O ácido clorídrico, diluído a um terço na água da piscina, não introduz sulfatos. Ele age mais rapidamente e sua dosagem é mais delicada. Recomendamos despejá-lo em frente às bocais de retorno, com a filtração em funcionamento, para garantir uma difusão homogênea. A queda de pH é brusca: um controle com tira ou fotômetro é necessário uma hora após cada adição.
- Bisulfato de sódio: manuseio mais seguro, disponível em grandes superfícies, mas acumulação de sulfatos a longo prazo
- Ácido clorídrico diluído: sem resíduo sulfatado, ação rápida, requer proteções (luvas, óculos) e dosagem precisa
- Ácido cítrico ou vinagre branco: às vezes citados em fóruns, mas seu poder tampão é muito fraco para um TAC elevado, e eles introduzem matéria orgânica na piscina
Aeração forçada da piscina: reduzir o TAC sem adição de produto químico
A aeração é o único método que reduz o TAC sem fazer o pH cair de maneira proporcional. O princípio baseia-se na desgasificação do CO2 dissolvido: ao evacuar o dióxido de carbono, desloca-se o equilíbrio cálcio-carbonato em direção à precipitação do carbonato, o que consome alcalinidade.
Um aerador, uma cascata ou jatos direcionados para a superfície aceleram essa desgasificação. Quanto maior a superfície de troca ar-água, mais rápido é o processo. Em um spa integrado à piscina, ativar os bocais de ar por várias horas por dia durante alguns dias produz um efeito mensurável.
Essa técnica tem um limite: funciona bem quando o TAC ultrapassa moderadamente a zona alvo, mas se torna insuficiente sozinha além de um certo limite. Nesse caso, combinar aeração e micro-doses de ácido traz os melhores resultados. A aeração compensa a queda de pH induzida pelo ácido, permitindo tratar o TAC de forma mais agressiva sem tornar a água corrosiva.

Água de enchimento calcária: adaptar a estratégia quando o TAC sobe incessantemente
Desde as restrições de irrigação e enchimento implementadas em vários departamentos em 2022-2023, muitos proprietários compensam a evaporação com água de poço ou de furo, frequentemente muito carregada em carbonatos. Profissionais de piscina relatam um aumento notável dos TAC ultrapassando amplamente a zona alvo nesses contextos.
Sem tratamento da água de reposição, toda correção do TAC é temporária. Cada enchimento reinjeta bicarbonatos, e o ciclo recomeça.

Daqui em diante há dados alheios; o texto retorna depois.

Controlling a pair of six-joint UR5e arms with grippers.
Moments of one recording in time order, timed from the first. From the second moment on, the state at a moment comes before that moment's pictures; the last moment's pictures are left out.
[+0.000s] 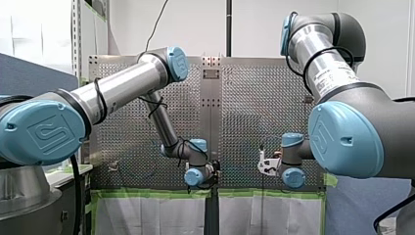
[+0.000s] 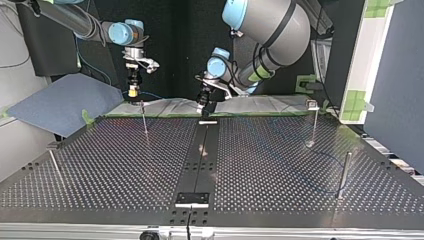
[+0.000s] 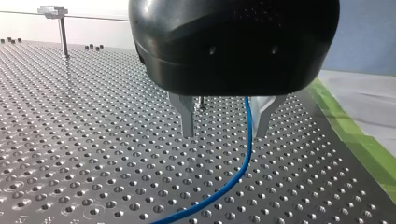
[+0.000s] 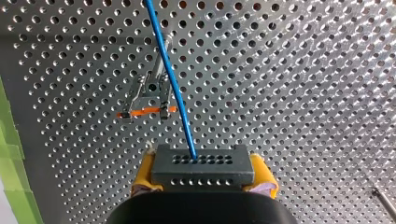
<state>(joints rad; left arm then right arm) -0.54 -2.63 -1.50 -2.16 -1.69 -1.65 1.87 -0.72 1.95 -1.26 1.57 1.55</state>
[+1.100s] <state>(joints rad) -0.55 -2.63 -1.48 -2.16 -1.82 -1.49 1.87 -0.72 1.95 -1.26 1.57 1.55</state>
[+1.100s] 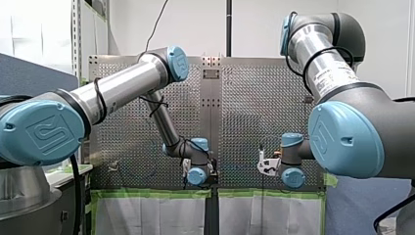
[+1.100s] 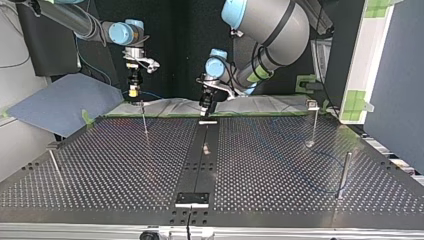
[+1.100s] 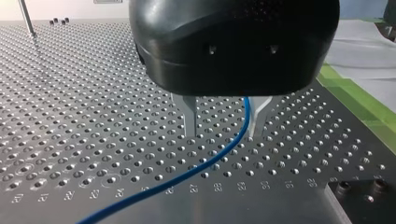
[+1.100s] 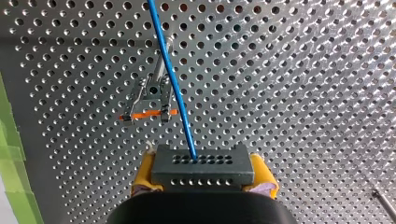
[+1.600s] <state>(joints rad) -0.55 -2.63 -1.48 -2.17 -1.80 -1.49 1.87 -0.72 1.95 -1.26 1.57 1.55</state>
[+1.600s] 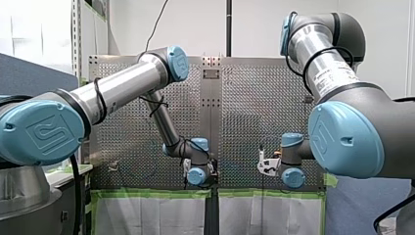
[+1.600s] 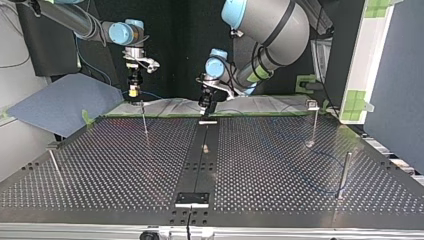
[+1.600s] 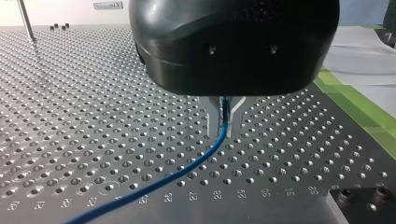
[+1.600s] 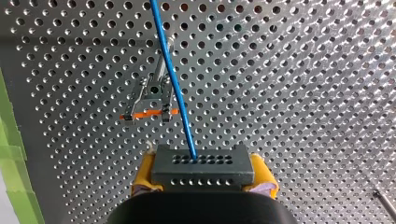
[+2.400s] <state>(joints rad) -0.61 -2.63 -1.48 -2.21 -1.77 -1.51 1.87 -0.72 1.96 -1.26 1.62 1.53</state>
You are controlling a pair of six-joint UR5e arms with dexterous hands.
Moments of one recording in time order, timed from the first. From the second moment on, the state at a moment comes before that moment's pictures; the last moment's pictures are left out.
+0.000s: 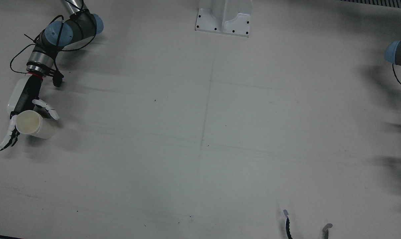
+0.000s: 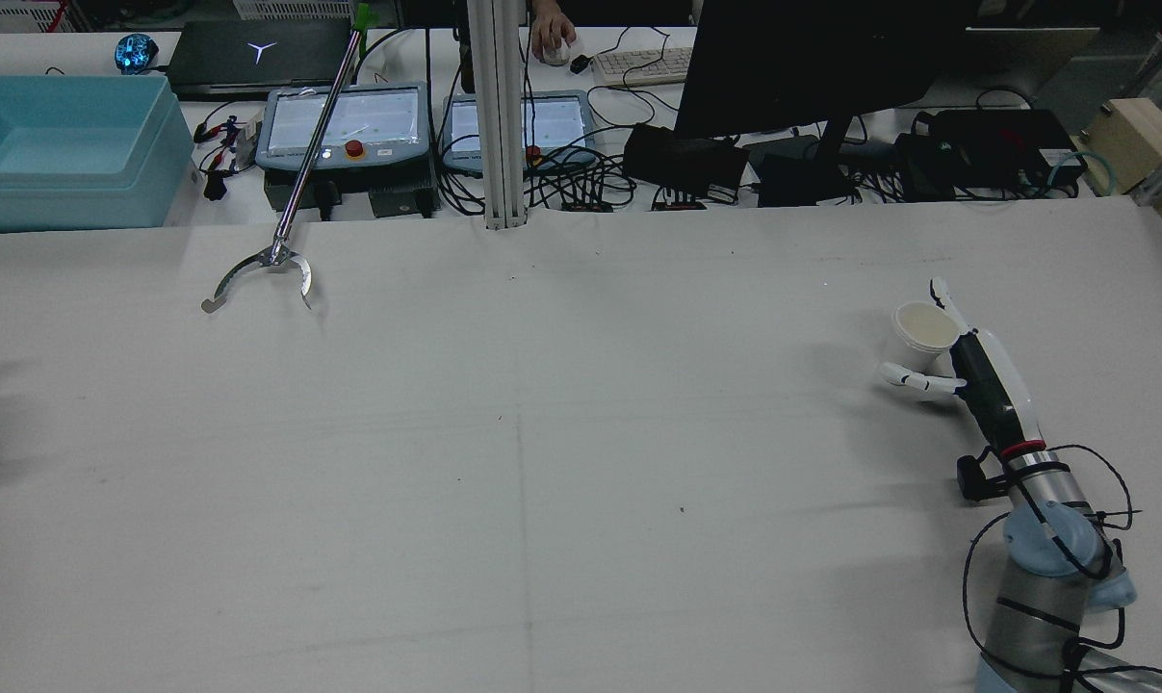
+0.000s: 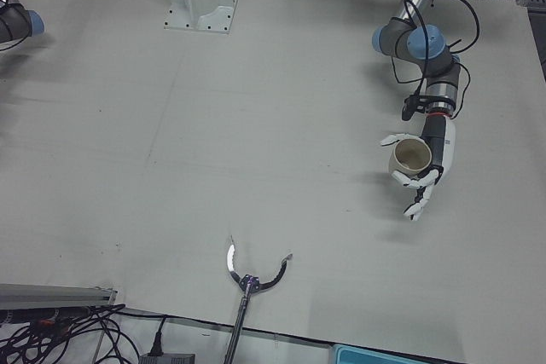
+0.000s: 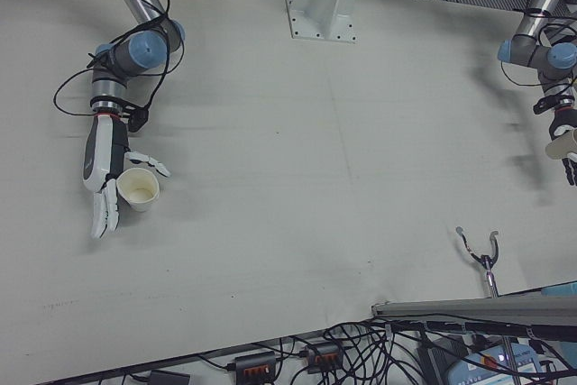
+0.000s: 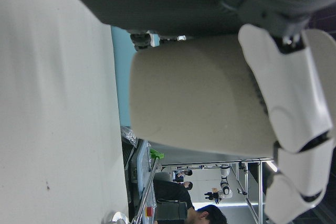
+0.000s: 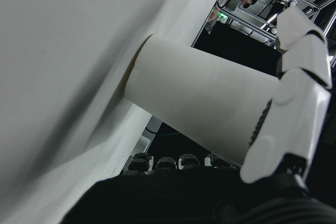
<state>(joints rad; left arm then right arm) -0.83 -1.42 -1.53 -0.29 0.95 0.12 0.64 -1.45 1.36 -3.08 -0.64 -0.45</state>
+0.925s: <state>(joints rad) -0.83 -1.40 -1.53 -0.30 0.95 0.12 0.61 -1.45 1.36 -3.08 -0.64 -0.45</state>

Duas abordagens complementares:
- Instalar um amolecedor ou um filtro anti-calcário no circuito de reposição, o que reduz o TH e o TAC da água que entra antes que chegue à piscina
- Fracionar os aportes em pequenos volumes em vez de um enchimento maciço, para suavizar o impacto no equilíbrio químico
- Analisar a água de poço uma vez por ano (TH, TAC, pH, condutividade) para adaptar a dosagem de ácido ao perfil real da água
Protocolo de correção do TAC em etapas sem esvaziamento
Recomendamos uma abordagem sequencial em vez de uma correção única em grande volume de ácido. Despejar a dose calculada de uma vez provoca um choque ácido localizado, mesmo com a filtração em funcionamento, e pode danificar o revestimento próximo ao ponto de injeção.

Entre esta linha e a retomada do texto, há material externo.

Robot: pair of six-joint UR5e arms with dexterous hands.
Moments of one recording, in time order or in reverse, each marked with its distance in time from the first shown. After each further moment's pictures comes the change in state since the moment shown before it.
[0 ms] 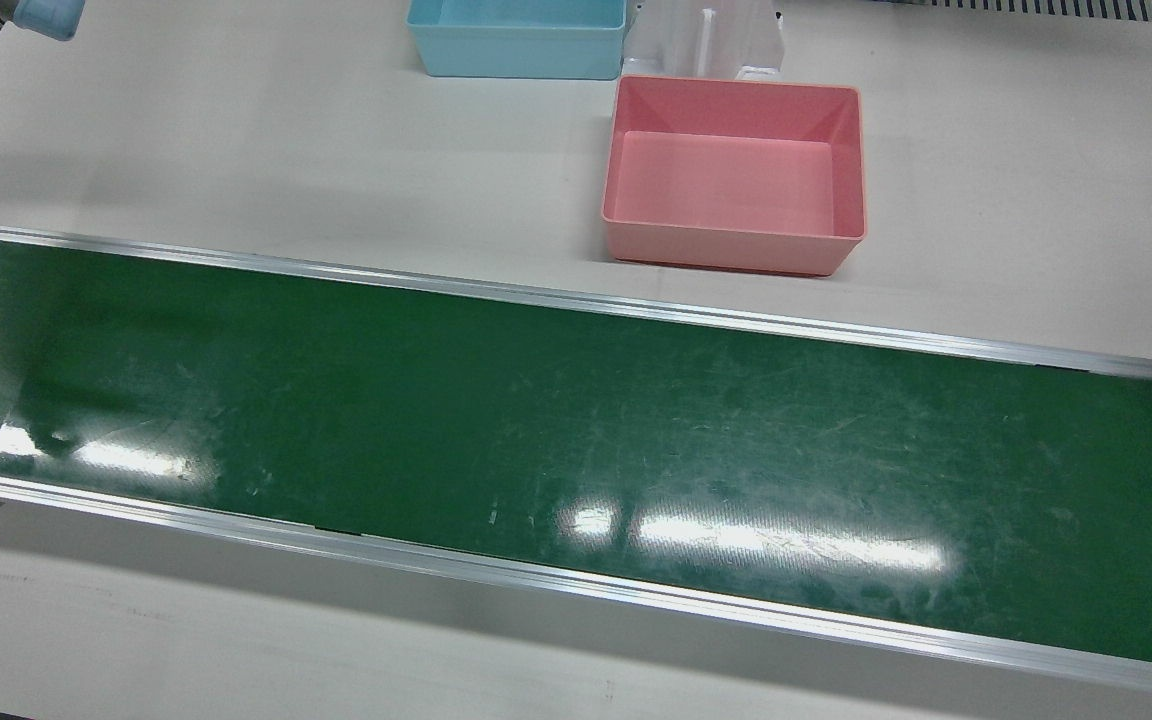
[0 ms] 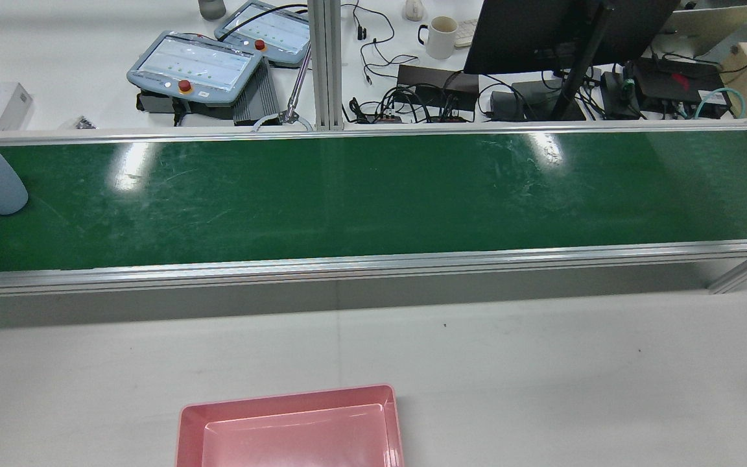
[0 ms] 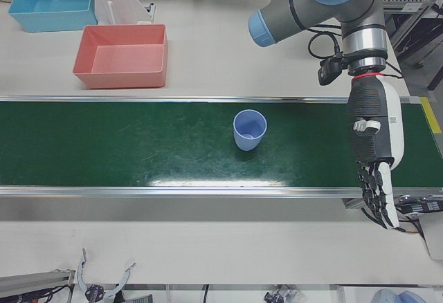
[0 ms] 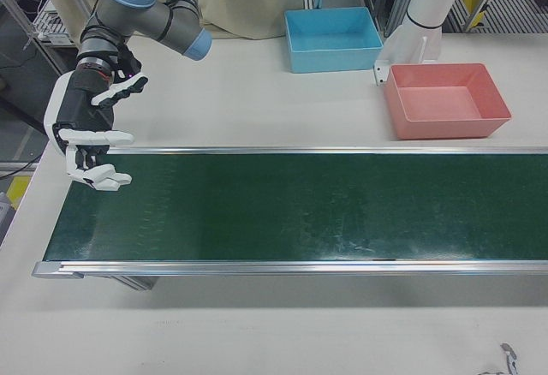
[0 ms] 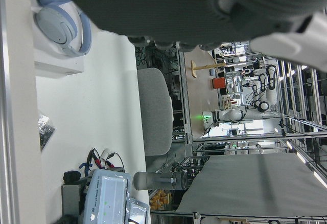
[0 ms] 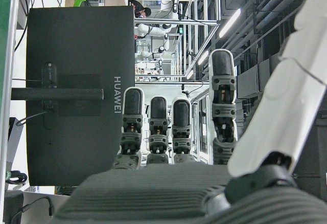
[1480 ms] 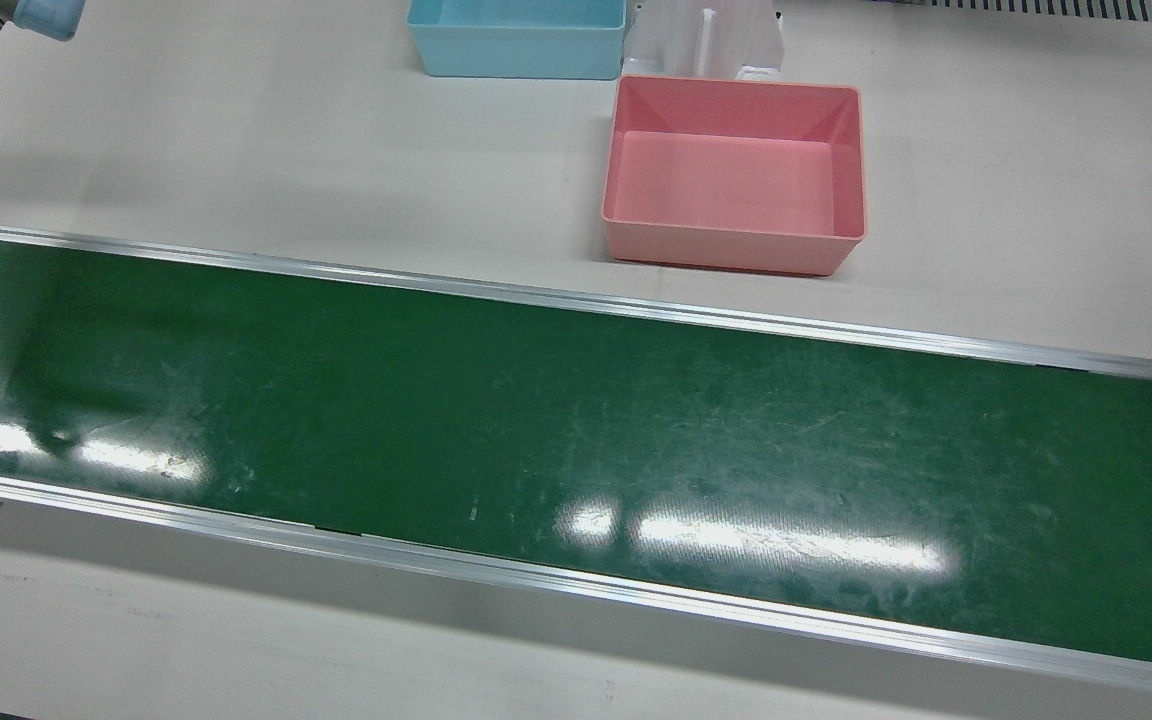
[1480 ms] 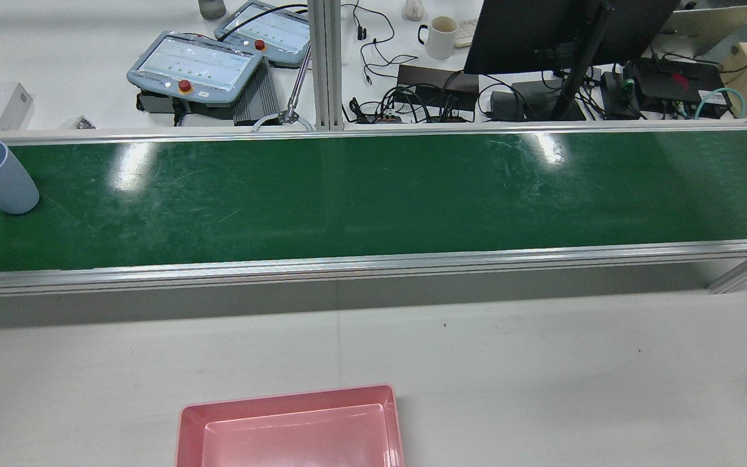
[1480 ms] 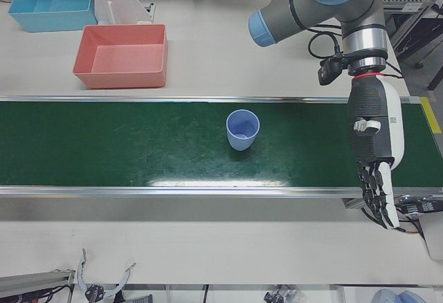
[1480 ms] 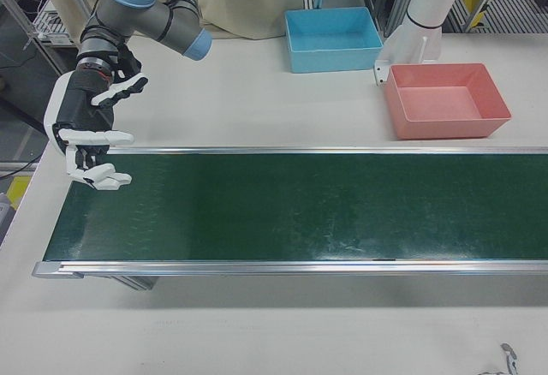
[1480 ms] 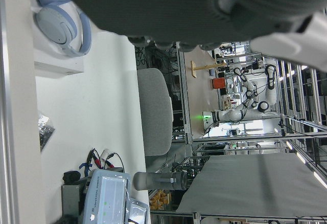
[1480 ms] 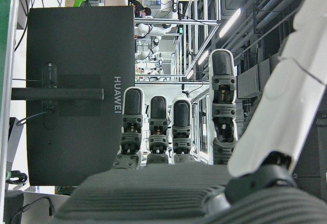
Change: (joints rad) left arm 0.000 0.000 0.000 0.000 0.000 -0.001; right arm 0.000 0.000 0.000 -0.001 0.000 0.001
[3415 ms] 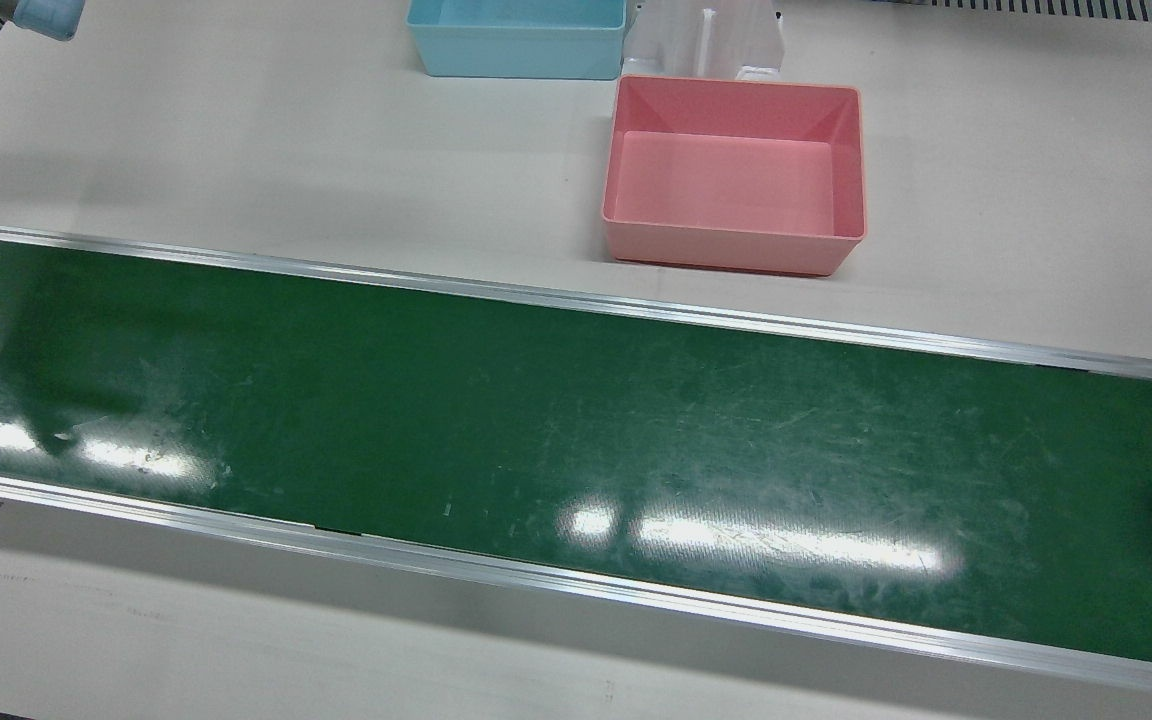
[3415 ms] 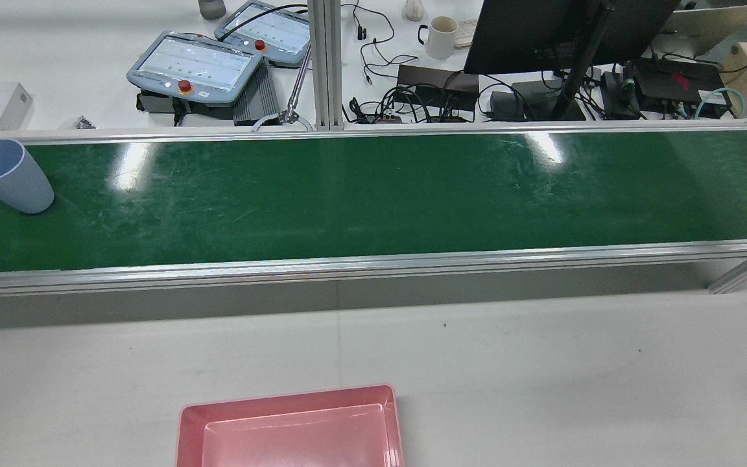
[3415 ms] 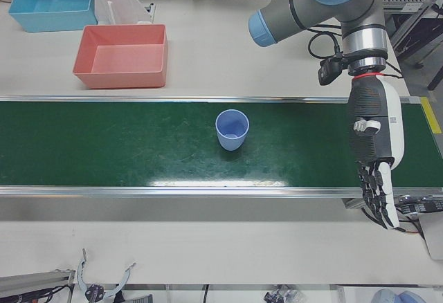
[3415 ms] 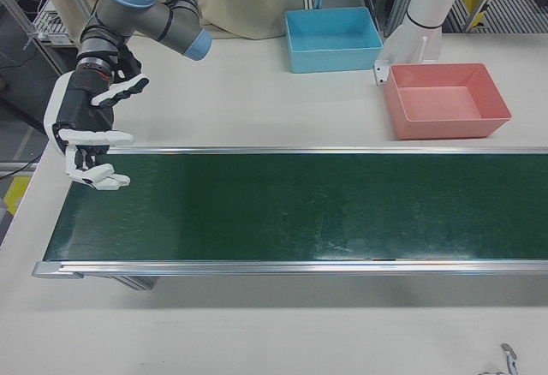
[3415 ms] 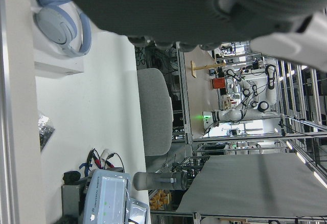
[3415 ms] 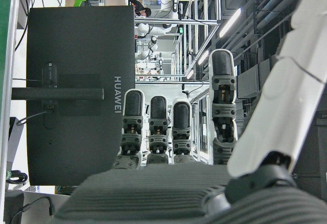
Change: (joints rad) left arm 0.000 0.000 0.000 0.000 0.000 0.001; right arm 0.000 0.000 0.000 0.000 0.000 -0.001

A método em etapas consiste em fracionar a dose total em três ou quatro aportes espaçados de quatro a seis horas. Entre cada adição, medimos o pH e o TAC. Assim que o pH cair abaixo de 7,0, paramos e deixamos a aeração elevar o pH antes da próxima adição. Esse vai-e-vem controlado entre ácido e aeração permite reduzir o TAC sem nunca sair da zona de conforto do pH.
A filtração e a agitação devem funcionar continuamente durante toda a fase de correção. Desligar a bomba entre duas adições falsifica as medições, pois a água estagnada perto das paredes não tem o mesmo perfil químico que a água em circulação.
Um TAC muito alto raramente se corrige em uma única intervenção. Em uma água de poço calcária, conte com duas a três sessões espaçadas por uma semana para estabilizar duradouramente a alcalinidade na faixa desejada, sem nunca esvaziar a piscina.